== Task ==
Each line that includes "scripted" must be copied from the records.

Dataset records:
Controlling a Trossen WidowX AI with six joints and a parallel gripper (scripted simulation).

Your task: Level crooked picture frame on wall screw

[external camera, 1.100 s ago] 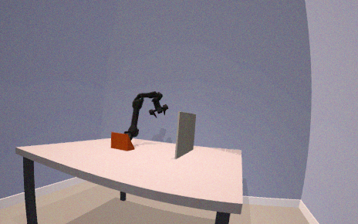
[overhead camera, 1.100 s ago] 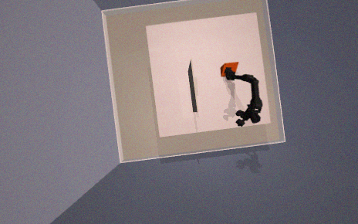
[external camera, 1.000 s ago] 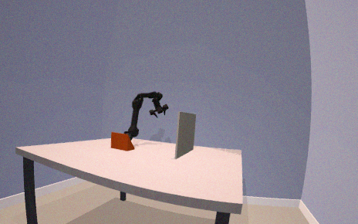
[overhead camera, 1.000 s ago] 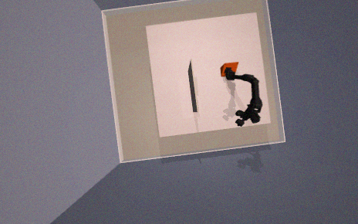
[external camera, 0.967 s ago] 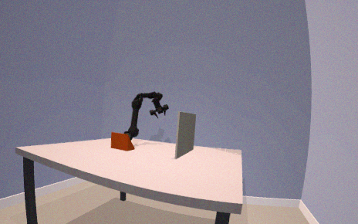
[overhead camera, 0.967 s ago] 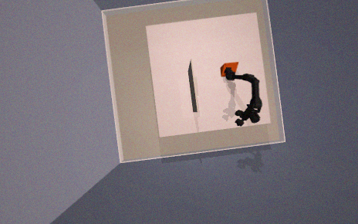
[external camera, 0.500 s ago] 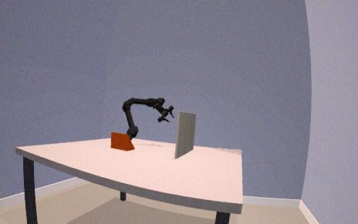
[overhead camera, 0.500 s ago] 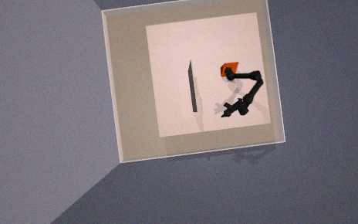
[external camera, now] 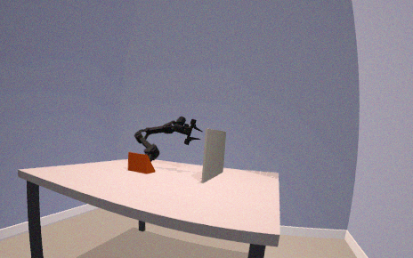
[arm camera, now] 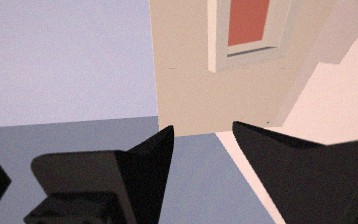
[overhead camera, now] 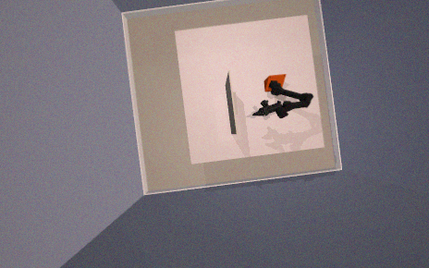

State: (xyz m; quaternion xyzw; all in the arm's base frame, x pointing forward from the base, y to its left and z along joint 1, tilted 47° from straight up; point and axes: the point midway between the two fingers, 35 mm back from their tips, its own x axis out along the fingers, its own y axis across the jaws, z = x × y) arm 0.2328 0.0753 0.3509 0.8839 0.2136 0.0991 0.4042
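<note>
My gripper tip is now 14 cm short of the picture frame, 11 cm to the left of it and 10 cm above it. From my gripper tip the other things lie so: wall panel 15 cm ahead, 11 cm below, 9 cm to the right.
</note>
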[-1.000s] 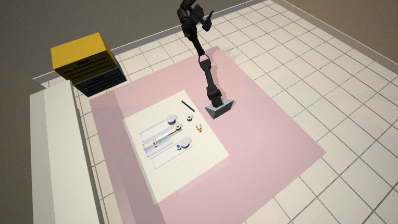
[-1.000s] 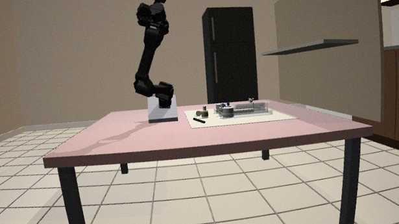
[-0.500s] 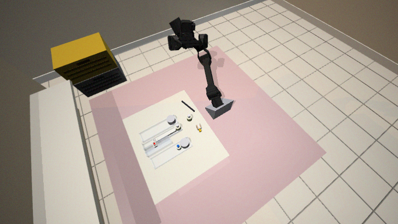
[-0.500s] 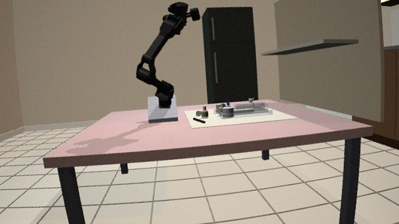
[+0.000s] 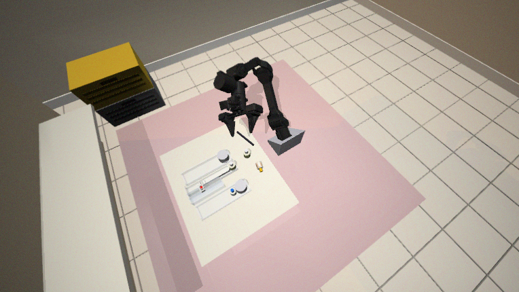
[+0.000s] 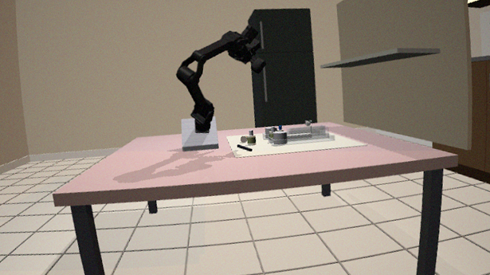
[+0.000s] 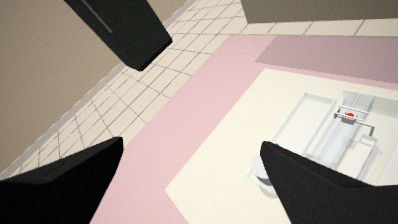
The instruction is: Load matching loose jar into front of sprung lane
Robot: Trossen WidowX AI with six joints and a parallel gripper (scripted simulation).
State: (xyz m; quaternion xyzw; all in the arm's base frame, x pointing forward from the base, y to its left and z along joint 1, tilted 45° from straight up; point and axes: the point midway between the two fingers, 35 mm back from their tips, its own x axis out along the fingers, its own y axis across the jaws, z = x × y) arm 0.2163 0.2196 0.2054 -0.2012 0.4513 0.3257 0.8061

== Worked solution ==
Controlling a Trossen WidowX AI with six joints and a parallel gripper (scripted simulation).
Robot: Trossen WidowX AI with six joints and a parallel gripper (scripted simulation).

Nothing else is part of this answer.